Defensive techniques the chip designer can deploy, and that you will increasingly see in modern silicon:

• Hardware glitch detectors. Comparators on the supply rail and on the clock that trigger a reset if they detect an out-of-spec condition. Now standard on ARMv8-M security extension parts and on most modern secure elements.
• Redundant computation. Compute the security-critical check twice (or three times) and compare. A single fault that flips one result does not flip the other. The Hardware Hacking Handbook calls this "do it twice" and covers patterns in detail.
• Constant-time / data-independent flow. Convert the branch-on-secret pattern (if (auth_ok) ...) into a data-flow that uses the result without branching. Even when glitched, the path executes the same instructions.
• Random dummy operations. Insert non-deterministic delays before security-critical operations. The attacker's trigger becomes harder to align.
• Memory and bus parity / ECC. A faulted bus transfer is detected by ECC and either corrected or signals a fault.
• Defensive programming idioms. "Never trust a == for a security decision; use bitwise checks where a single bit flip changes the outcome predictably." There is academic literature ("Fault-attack-resistant cryptographic implementations") covering this in depth.

For a working engineer doing reverse engineering — not defence — the relevance is that newer silicon is harder to glitch. Attacks against parts released in the last 2–3 years are typically harder than against parts from a decade ago.

When to choose FI vs. another approach

FI is the right tool when:

• The chip refuses to give up its secrets through normal channels.
• Debug is locked; flash is read-out-protected; no remote bug-class exploit exists.
• You have physical access to the device, can disassemble it without destroying it, and can remove decoupling capacitors.
• The attack target is not strong cryptography (use SCA for that), but a single conditional or fuse read.

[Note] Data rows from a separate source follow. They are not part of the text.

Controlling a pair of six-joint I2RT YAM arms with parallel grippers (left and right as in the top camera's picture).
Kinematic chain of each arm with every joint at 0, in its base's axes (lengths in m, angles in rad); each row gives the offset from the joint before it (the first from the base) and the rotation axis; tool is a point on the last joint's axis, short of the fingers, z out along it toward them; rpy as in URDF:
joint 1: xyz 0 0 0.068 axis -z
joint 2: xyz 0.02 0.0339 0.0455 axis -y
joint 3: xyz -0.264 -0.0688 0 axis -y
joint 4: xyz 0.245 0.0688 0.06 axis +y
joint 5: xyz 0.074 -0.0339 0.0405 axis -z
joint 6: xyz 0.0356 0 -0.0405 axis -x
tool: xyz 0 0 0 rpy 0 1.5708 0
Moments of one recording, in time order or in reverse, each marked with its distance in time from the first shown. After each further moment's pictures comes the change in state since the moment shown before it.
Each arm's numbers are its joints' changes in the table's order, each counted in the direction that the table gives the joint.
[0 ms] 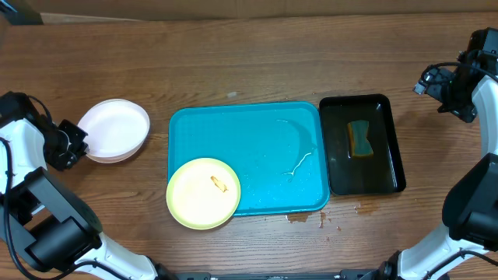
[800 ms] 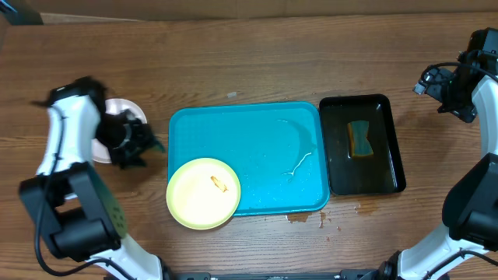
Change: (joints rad) left arm 0.388 0.049 -0.004 0.421 0.172 -0.179; right arm 0.000 0.000 0.000 0.000 0.000 0.000
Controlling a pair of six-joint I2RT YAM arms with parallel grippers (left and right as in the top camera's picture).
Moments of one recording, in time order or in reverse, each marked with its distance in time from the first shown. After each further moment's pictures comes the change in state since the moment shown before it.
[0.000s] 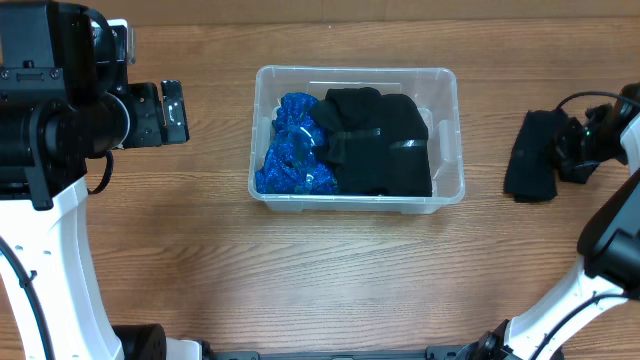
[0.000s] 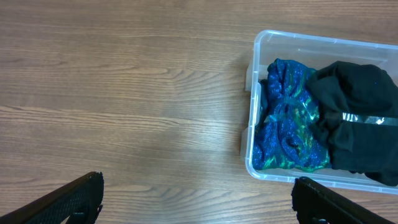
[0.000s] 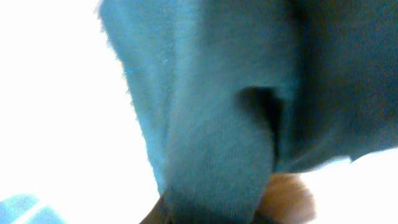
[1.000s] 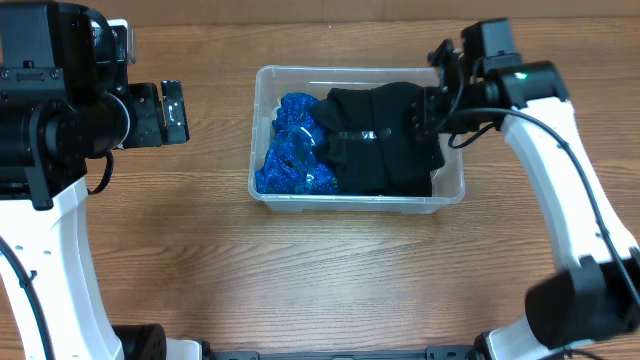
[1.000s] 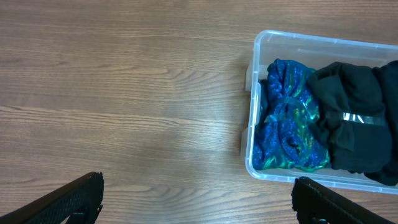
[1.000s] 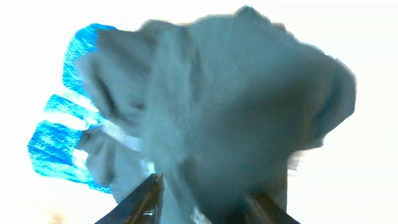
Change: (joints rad) left arm 0.000 0.000 0.000 0.000 0.000 0.000; right arm 0.684 -0.370 0.072 -0.121 0.040 -0.104
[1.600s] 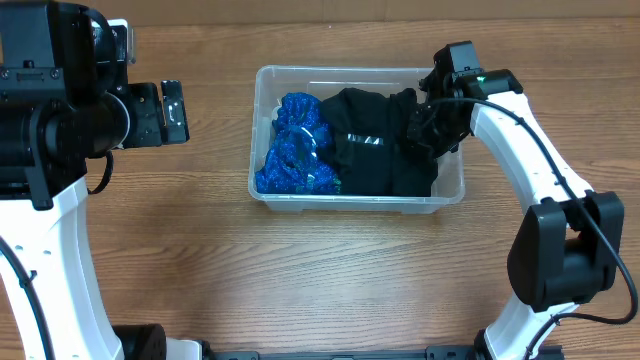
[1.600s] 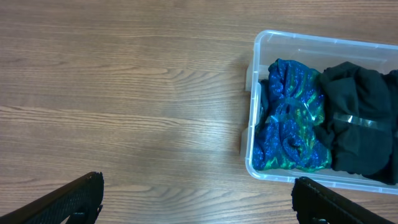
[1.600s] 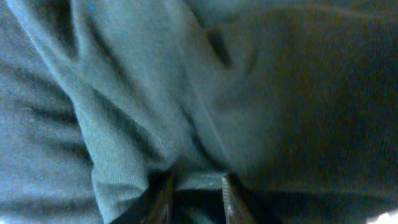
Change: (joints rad) left arm 0.000 0.000 0.000 0.000 0.000 0.000; right arm 0.020 0.195 -0.101 0.042 0.039 0.207
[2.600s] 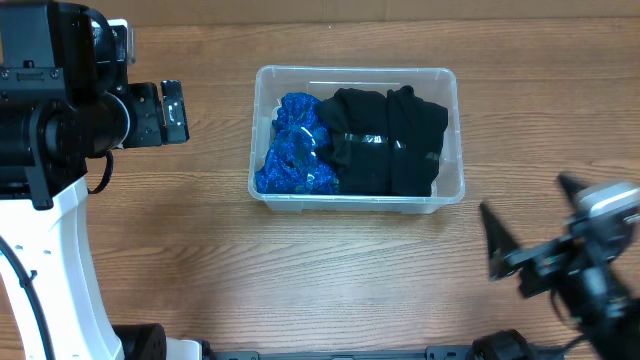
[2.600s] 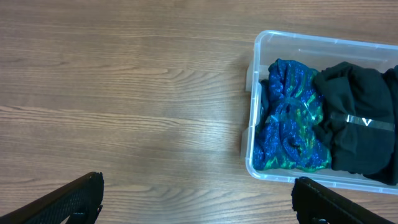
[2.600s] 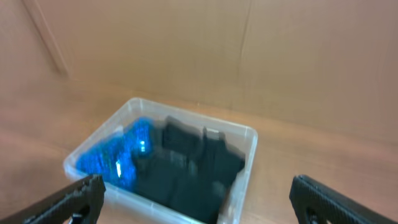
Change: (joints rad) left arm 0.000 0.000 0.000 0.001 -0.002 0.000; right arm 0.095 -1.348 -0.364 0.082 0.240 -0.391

FI is the wrong tool when:

• The chip you want to attack has only a few units in existence and bricking it is unacceptable.
• The secret is protected by a strong cryptographic computation that does not depend on a single branch decision.
• The chip has hardware glitch detection in production silicon.
• You only need to recover behaviour, not secrets — Chapter 21's dynamic-analysis approach is simpler.

Reading

The single best resource for getting started:

• Hardware Hacking Handbook by Colin O'Flynn and Jasper van Woudenberg (No Starch Press, 2021). Three chapters on FI plus several on SCA. The current canonical text. Already cited in Appendix D.

After that:

• ChipWhisperer documentation and Jupyter tutorials (https://chipwhisperer.readthedocs.io and the chipwhisperer/jupyter GitHub repo). Reproducible attacks against an Atmel/Microchip target you can buy and follow along with.
• LimitedResults blog (https://limitedresults.com) — particularly the ESP32 and nRF52 series.
• Kraken Security Labs blog — Trezor write-up and related hardware-wallet work.
• Riscure white papers (https://www.riscure.com/publications) — long-form treatments of SCA and FI from a professional services perspective.
• CHES (Cryptographic Hardware and Embedded Systems) conference proceedings — the academic state of the art for defence and attack on embedded crypto. Free via IACR.
• FDTC (Fault Diagnosis and Tolerance in Cryptography) workshop — narrower focus on FI specifically.